Writing at the Wellspring update: Handwritten corrections at the proof stage
Writing at the Wellspring is still on schedule for publication in November. For ongoing updates leading up to its launch, you can subscribe here (if you haven’t already) or follow the blog at my author website, mattcardin.com. Most recently, the book has been laid out and typeset.
Here’s one of the proof pages with my corrections and changes. It’s from the book’s introduction, where I talk about the role of art and literature and the importance of the muse or daemon in an age when real-world crises can make creative pursuits seem trivial.
From the text:
In a world of apocalyptic breakdown and a rapidly immanentizing eschaton, creative artistic pursuits become all the more important. This is especially true right now, amid the centripetal forces that have turned contemporary life into a convincing facsimile of a dystopian dark age that threatens to smother the creative artistic impulse under the collective weight of a dying civilization. Far from being a time to abandon writing and art, this is a time to double down on them, and to seek clarity on what they are for and how they can help us.

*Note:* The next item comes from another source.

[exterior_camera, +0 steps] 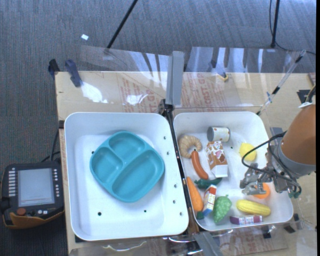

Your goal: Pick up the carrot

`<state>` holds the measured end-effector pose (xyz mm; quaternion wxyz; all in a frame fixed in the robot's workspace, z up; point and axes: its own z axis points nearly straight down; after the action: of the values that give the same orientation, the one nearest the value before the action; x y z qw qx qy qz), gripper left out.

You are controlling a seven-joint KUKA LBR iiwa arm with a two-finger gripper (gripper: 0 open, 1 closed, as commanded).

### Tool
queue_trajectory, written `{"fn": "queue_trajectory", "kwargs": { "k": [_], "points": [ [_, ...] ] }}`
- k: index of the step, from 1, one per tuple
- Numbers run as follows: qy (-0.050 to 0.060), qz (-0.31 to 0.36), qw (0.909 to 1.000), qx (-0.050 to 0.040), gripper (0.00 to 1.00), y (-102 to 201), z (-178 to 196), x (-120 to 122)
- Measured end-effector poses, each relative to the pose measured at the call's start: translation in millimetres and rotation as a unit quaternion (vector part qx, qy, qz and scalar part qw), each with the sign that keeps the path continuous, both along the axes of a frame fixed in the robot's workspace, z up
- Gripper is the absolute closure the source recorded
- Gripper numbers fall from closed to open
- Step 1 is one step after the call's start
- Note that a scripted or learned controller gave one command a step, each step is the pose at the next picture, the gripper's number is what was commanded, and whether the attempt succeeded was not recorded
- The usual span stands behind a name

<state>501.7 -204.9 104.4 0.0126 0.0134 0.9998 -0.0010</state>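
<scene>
Your carrot [194, 194] lies along the right bin's [224, 115] left wall at about 7 o'clock in that bin, well apart from the gripper [257, 184] at 3 o'clock, whose grip I cannot tell. Lift clear first, cross over the milk carton [217, 159] and corn [253, 207], then descend with jaws straddling the carrot's narrow width, since the wall and the sausage [199, 165] leave little room.

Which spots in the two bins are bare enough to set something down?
Left white bin: bare floor rings the teal divided plate, widest along its near edge. Right white bin: bare patch in the far right corner, past the small tin can and yellow lemon. Its near half is crowded around the orange carrot, the corn cob and the claw.
</scene>
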Motion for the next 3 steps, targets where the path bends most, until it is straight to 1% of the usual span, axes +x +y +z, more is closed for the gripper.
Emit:
{"fn": "queue_trajectory", "kwargs": {
  "k": [1, 2, 3],
  "points": [
    [-0.004, 0.000, 1.0000, -0.0005, 0.00, 0.2, 1.6, 2.4],
    [-0.009, 0.021, 0.9997, -0.0025, 0.00, -1.5, -4.9, 0.8],
    [-0.011, 0.161, 0.9868, -0.0056, 0.00, 1.6, -6.5, 2.7]
  ]
}}
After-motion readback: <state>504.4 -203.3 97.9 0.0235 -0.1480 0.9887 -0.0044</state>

Enter the daemon, already mentioned above. At this cultural moment, the old concept of the writer’s daemon, the artist’s muse, the thinker’s inner genius, returns with an offer to help us find and fulfill our individual and collective creative destinies in a way that is healing and constructive. To adopt the discipline of the daemon muse by relating to creative energy and calling as a separate, collaborative intelligence is to embark on a kind of monastic path, a way of life that is devoted to sheltering, nurturing, and bringing forth each person’s unique gifts so that they can meet the world’s specific needs at a crucial inflection point in history.

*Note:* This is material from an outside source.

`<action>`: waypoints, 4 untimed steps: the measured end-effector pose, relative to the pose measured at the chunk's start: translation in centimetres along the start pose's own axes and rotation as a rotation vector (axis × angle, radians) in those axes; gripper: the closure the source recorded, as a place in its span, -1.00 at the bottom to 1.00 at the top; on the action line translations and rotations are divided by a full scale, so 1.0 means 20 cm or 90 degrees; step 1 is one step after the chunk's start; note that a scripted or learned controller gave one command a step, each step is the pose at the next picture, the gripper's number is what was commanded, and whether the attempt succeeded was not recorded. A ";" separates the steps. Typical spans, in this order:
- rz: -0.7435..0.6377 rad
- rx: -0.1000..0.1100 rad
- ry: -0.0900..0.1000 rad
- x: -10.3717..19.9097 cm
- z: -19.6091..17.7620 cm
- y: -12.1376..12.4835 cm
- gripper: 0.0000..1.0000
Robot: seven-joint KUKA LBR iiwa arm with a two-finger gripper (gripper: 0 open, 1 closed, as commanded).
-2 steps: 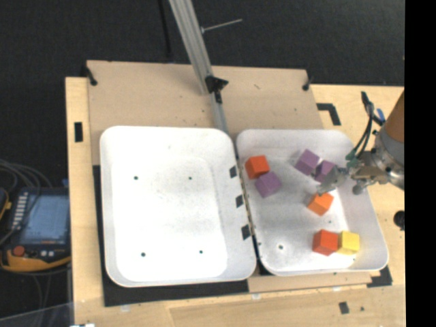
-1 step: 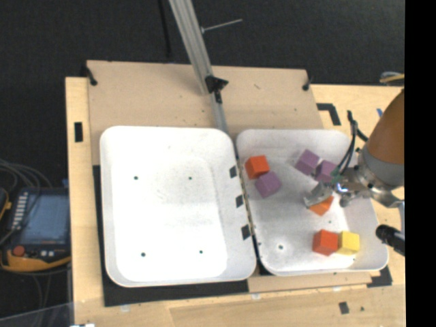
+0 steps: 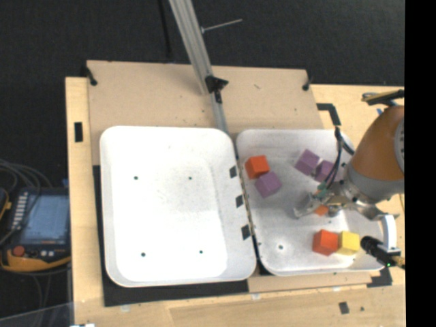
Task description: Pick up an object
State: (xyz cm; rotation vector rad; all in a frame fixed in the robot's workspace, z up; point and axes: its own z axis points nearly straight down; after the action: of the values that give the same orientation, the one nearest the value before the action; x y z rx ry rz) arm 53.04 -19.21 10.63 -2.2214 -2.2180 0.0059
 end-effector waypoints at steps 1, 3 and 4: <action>0.004 -0.006 0.000 0.00 -0.07 0.01 1.00; -0.003 -0.007 -0.001 -0.01 -0.64 0.07 1.00; -0.004 -0.007 -0.001 -0.01 -0.87 0.08 1.00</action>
State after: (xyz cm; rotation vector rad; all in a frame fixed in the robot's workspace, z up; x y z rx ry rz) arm 54.64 -19.43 28.12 -2.2208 -2.2315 -0.0050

As you can see, I’m correcting the proofs not with a computer, but by hand. I love the tactile sense of intimate connection to the text that this approach creates. Stephen King once talked about writing the entire first draft of Dreamcatcher by hand while he was recovering from his near-fatal accident and unable to sit at a word processor. He said the process reconnected him with the language in a way he hadn’t felt for years.
I feel the same. Working with text by hand, whether writing or editing, is the most intimate experience you can have with it. And it’s deeply satisfying for the clarity and connection it brings.
Warm regards,
Brilliant ! This follows yesterday's visit with a close friend - both of us mired in the question "why persist in our art ? Neither of us show, neither sell nor have we the desire to prostitute our art for validation from gatekeepers nor for monetary gain." Yet despite the absence of outside observers and the avoidance of "the arts community", I'm compelled to continue making images. This has been a quandary for much of my life....castigating myself for being a coward or feeling jealous and bitchy about those "successfully" marketing their identities - my ego feeling thwarted and denied the pumping-up of admirers clamouring to validate me as "a voice of our times". It sounds pathetic. My friend astonished me with an allegory...a question..."we ( humanity ) are like a herd of elephants stampeding over the planet - all trying to leave our marks and trampling the world....shouldn't we rather be tip-toeing ?"
Thanks for the mention of my post, Matt. I really enjoyed reading this. And yes, it is all kind of weird and fun. And amazing!